Data Science Fundamentals
Data Scientists tackle a wide range of real-life problems using data and various techniques. Mathematical optimisation, a powerful technique that can be applied to a wide range of problems in many domains, makes a great investment to Data Scientists’ toolkit. In this practical introductory post, we will familiarise with three popular optimisation libraries in Python: Google’s OR-Tools, IBM’s DOcplex and COIN-OR Foundation’s PuLP.
Mathematical optimisation is about finding optimal choice for a quantitative problem within predefined bounds. It has three components:
- Objective function(s): Tells us how good a solution is and allows us to compare solutions. An optimal solution is the one that maximises or minimises objective function depending on the use case.

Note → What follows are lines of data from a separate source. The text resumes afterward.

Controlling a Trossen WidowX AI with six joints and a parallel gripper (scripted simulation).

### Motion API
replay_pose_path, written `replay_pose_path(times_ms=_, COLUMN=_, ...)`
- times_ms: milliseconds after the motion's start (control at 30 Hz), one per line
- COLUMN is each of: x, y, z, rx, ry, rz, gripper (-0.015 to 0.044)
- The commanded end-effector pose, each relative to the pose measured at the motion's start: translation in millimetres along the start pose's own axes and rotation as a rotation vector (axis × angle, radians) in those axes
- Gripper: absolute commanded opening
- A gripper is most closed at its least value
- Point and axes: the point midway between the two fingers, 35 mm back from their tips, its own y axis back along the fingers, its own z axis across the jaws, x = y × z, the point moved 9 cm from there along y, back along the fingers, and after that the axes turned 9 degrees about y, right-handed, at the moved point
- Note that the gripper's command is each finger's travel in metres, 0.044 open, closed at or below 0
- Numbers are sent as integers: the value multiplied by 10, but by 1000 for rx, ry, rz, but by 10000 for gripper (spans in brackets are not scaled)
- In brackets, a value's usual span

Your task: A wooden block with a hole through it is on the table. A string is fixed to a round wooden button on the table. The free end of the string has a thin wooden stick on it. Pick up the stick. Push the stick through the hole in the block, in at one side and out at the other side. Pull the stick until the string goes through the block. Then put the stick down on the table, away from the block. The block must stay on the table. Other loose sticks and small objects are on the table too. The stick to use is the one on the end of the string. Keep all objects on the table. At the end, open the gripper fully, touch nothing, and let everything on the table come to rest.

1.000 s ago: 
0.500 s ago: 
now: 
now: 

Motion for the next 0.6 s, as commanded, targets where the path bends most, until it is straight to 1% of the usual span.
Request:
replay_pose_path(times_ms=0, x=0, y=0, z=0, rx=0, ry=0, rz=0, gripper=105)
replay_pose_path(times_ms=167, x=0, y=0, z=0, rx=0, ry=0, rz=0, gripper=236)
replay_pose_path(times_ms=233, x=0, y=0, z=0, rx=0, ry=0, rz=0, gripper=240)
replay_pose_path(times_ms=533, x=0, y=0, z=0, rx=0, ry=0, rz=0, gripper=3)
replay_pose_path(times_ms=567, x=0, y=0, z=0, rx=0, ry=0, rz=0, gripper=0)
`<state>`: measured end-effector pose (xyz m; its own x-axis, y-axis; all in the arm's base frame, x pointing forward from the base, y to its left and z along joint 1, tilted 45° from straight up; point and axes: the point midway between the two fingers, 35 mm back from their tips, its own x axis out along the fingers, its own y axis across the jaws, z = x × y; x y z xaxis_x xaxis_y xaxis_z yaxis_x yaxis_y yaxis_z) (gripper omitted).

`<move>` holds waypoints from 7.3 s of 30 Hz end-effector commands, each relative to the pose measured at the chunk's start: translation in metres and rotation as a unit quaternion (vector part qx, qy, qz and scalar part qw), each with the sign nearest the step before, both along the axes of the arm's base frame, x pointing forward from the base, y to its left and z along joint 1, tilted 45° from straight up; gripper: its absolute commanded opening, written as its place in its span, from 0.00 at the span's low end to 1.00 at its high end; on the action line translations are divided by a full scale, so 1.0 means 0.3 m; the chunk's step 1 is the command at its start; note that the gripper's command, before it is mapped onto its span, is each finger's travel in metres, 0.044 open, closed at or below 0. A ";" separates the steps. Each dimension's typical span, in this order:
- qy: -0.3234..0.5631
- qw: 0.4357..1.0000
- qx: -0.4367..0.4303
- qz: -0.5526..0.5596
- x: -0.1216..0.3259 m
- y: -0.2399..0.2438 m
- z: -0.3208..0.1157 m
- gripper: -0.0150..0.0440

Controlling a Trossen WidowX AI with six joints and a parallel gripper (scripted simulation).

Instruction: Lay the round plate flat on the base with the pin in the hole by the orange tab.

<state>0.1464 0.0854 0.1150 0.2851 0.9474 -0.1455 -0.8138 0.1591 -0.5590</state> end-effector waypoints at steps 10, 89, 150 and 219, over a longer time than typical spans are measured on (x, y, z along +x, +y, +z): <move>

▶ ️In some cases, there can be multiple objective functions. This adds complexity in determining what an optimal solution is.
▶ ️In some cases, there may be no objective function. Such optimisation problems are called feasibility problems. - Decision variable(s): Represents a value or values we want to find out, the answer we are looking for in a quantitative problem. Optimisation can be split into two kinds depending on the type of decision variables:
▶ ️ Discrete optimisation: Decision variables are discrete. Allocating timetable and finding shortest travel path between two locations are some examples of discrete optimisation. If you want to learn more about discrete optimisation, this course and/or this guide might be of interest to you.
▶ ️Continuous optimisation: Decision variables are continuous. You may have already heard of the term optimisation in the context of machine learning. Machine learning is one example area where continuous optimisation is used. If you want to learn more about continuous optimisation, you may find this tutorial useful. - Constraint(s): Defines feasible range of solutions for the decision variables.
▶ ️In some continuous optimisation problems, there may be no constraints. This is called unconstrained optimisation.